→ Exercise directions
Please return all of the data exactly as written.

→ Input data

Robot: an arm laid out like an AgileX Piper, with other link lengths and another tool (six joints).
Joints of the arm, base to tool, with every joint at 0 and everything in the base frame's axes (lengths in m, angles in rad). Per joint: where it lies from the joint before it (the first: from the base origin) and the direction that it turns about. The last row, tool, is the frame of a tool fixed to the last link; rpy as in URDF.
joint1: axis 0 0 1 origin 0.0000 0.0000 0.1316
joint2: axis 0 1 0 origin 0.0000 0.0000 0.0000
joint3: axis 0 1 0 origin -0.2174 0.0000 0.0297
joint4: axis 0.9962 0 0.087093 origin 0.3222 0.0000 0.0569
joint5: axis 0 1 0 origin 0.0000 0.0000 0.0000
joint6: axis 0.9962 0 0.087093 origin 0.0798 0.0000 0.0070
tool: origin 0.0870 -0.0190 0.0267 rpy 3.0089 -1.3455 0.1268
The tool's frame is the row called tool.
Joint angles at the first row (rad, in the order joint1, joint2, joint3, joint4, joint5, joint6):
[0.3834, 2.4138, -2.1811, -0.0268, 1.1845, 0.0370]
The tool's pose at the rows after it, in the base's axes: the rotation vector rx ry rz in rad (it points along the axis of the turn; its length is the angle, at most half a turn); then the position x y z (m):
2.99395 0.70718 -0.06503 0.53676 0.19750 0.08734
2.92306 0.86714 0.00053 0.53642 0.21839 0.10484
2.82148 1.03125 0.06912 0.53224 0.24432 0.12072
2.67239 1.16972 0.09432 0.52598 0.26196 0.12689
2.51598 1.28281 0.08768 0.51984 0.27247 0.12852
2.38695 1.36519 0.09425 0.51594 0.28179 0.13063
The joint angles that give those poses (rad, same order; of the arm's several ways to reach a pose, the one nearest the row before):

→ Solution to the problem
Robot: an arm laid out like an AgileX Piper, with other link lengths and another tool (six joints).
Joints of the arm, base to tool, with every joint at 0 and everything in the base frame's axes (lengths in m, angles in rad). Per joint: where it lies from the joint before it (the first: from the base origin) and the direction that it turns about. The last row, tool, is the frame of a tool fixed to the last link; rpy as in URDF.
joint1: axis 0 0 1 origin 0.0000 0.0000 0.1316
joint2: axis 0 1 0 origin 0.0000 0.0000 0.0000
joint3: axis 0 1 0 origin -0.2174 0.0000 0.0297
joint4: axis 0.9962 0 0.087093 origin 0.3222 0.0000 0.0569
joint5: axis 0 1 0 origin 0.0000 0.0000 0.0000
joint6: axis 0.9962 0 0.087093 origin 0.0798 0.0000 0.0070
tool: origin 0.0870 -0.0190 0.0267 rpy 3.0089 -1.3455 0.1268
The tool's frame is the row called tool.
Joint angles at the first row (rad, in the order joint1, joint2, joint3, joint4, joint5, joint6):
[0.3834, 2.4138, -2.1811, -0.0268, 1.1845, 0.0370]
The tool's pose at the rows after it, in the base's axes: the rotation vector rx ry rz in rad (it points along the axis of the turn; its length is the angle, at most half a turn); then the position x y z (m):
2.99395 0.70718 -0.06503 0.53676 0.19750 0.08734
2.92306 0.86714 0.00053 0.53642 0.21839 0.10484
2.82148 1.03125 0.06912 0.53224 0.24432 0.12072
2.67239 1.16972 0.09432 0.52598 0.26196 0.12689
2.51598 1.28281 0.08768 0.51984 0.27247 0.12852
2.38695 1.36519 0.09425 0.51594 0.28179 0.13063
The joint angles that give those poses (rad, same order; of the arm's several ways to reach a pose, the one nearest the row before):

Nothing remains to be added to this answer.